___ EXTRACTED INFORMATION

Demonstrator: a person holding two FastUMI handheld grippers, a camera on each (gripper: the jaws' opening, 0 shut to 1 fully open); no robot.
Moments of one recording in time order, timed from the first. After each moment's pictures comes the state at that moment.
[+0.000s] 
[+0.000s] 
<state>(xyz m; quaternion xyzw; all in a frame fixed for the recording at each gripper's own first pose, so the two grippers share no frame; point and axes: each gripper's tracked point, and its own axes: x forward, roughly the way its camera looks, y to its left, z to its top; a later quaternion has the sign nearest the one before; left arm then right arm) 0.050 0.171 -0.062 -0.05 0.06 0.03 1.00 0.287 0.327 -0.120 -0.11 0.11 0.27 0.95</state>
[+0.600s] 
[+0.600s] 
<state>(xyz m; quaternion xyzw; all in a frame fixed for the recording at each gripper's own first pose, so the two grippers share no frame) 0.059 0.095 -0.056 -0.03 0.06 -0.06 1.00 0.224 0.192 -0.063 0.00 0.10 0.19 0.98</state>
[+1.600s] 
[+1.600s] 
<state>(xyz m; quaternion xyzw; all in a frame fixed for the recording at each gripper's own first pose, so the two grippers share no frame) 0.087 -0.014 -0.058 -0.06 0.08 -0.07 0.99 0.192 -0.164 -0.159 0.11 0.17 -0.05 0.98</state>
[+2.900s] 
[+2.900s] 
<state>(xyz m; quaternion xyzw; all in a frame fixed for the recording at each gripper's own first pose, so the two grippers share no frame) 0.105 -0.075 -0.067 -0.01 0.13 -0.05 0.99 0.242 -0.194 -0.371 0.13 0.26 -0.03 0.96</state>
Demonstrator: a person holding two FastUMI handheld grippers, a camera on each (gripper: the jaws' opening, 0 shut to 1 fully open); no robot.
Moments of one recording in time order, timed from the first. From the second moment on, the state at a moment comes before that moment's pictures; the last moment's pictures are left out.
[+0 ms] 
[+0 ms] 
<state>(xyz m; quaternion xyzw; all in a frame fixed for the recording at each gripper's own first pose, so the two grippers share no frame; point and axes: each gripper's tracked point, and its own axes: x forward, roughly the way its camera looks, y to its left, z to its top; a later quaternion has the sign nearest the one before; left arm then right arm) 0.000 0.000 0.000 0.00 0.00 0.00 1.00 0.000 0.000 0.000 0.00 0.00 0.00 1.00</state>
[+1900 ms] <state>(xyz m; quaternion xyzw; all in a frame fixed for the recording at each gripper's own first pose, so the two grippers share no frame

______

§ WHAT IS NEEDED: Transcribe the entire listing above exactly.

§ SOLUTION:
Demonstrator: a person holding two FastUMI handheld grippers, a camera on each (gripper: the jaws' opening, 0 shut to 1 fully open); no robot.
Moments of one recording in time order, timed from the first. After each moment's pictures comes the state at that moment.
[+0.000s] 
[+0.000s] 
<state>(xyz m; quaternion xyzw; all in a frame fixed for the recording at each gripper's own first pose, so the two grippers share no frame; point and axes: each gripper's tracked point, and its own axes: x forward, roughly the way its camera looks, y to its left, z to its top; a later quaternion has the sign nearest the one before; left arm then right arm) 0.050 0.171 -0.062 -0.05 0.06 0.03 1.00 0.287 0.327 -0.120 -0.11 0.11 0.27 0.95</state>
[+0.600s] 
[+0.600s] 
<state>(xyz m; quaternion xyzw; all in a frame fixed for the recording at each gripper's own first pose, so the two grippers share no frame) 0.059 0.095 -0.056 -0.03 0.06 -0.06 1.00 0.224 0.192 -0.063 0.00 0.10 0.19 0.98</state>
[+1.600s] 
[+1.600s] 
<state>(xyz m; quaternion xyzw; all in a frame fixed for the recording at each gripper's own first pose, so the two grippers share no frame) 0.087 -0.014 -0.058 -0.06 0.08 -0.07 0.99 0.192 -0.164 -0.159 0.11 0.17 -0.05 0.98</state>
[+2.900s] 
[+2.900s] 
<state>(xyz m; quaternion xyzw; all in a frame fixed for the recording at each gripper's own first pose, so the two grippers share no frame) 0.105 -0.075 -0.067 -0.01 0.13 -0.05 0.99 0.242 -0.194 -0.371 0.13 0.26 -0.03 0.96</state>
Demonstrator: a person holding two FastUMI handheld grippers, a camera on each (gripper: the jaws' opening, 0 shut to 1 fully open); no robot.
Moments of one recording in time order, timed from the first. From the second moment on, the state at a moment comes before that moment's pictures; the last moment's pictures are left out.
[+0 ms] 
[+0 ms] 
<state>(xyz m; quaternion xyzw; all in a frame fixed for the recording at each gripper's own first pose, so the two grippers share no frame; point and axes: each gripper's tracked point, and its own axes: x forward, roughly the way its camera looks, y to its left, z to its top; a later quaternion has the sign nearest the one before; left arm then right arm) 0.000 0.000 0.000 0.00 0.00 0.00 1.00 0.000 0.000 0.000 0.00 0.00 0.00 1.00</state>
[+1900 ms] <state>(xyz m; quaternion xyzw; all in a frame fixed for the recording at each gripper's own first pose, so the two grippers share no frame

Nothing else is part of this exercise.